We can also think about something so compact and dense, that would not let light escape and to be perfect black. This is a black hole, an extremely dense celestial body that has been theorized to exist in the universe.
The gravitational field of a black hole is so strong that, if the body is large enough, nothing, including electromagnetic radiation, can escape from its vicinity. The body is surrounded by a spherical boundary, called a horizon, through which light can enter but not escape; it therefore appears totally black.
The black-hole concept was developed by the German astronomer Karl Schwarzschild in 1916 on the basis of German American physicist Albert Einstein's general theory of relativity. The radius of the horizon of a Schwarzschild black hole depends only on the mass of the body, being 2.95 km times the mass of the body in solar units (the mass of the body divided by the mass of the sun).

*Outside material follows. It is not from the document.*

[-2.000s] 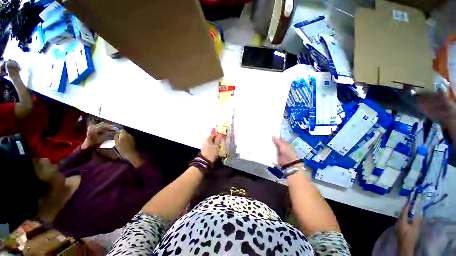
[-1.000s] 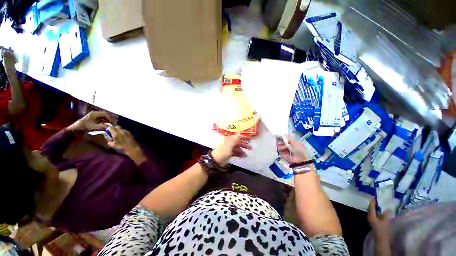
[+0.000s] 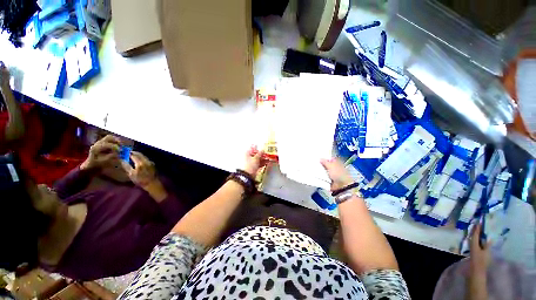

According to general relativity, gravitation severely modifies space and time near a black hole. As the horizon is approached from outside, time slows down relative to that of distant observers, stopping completely on the horizon. Once a body has contracted within its Schwarzschild radius, it would theoretically collapse to a singularity - that is, a dimensionless object of infinite density.
Black holes remain hypothetical, but observations suggest that such phenomena may possibly exist in the star system Cygnus X-1 and at the centre of the Galaxy.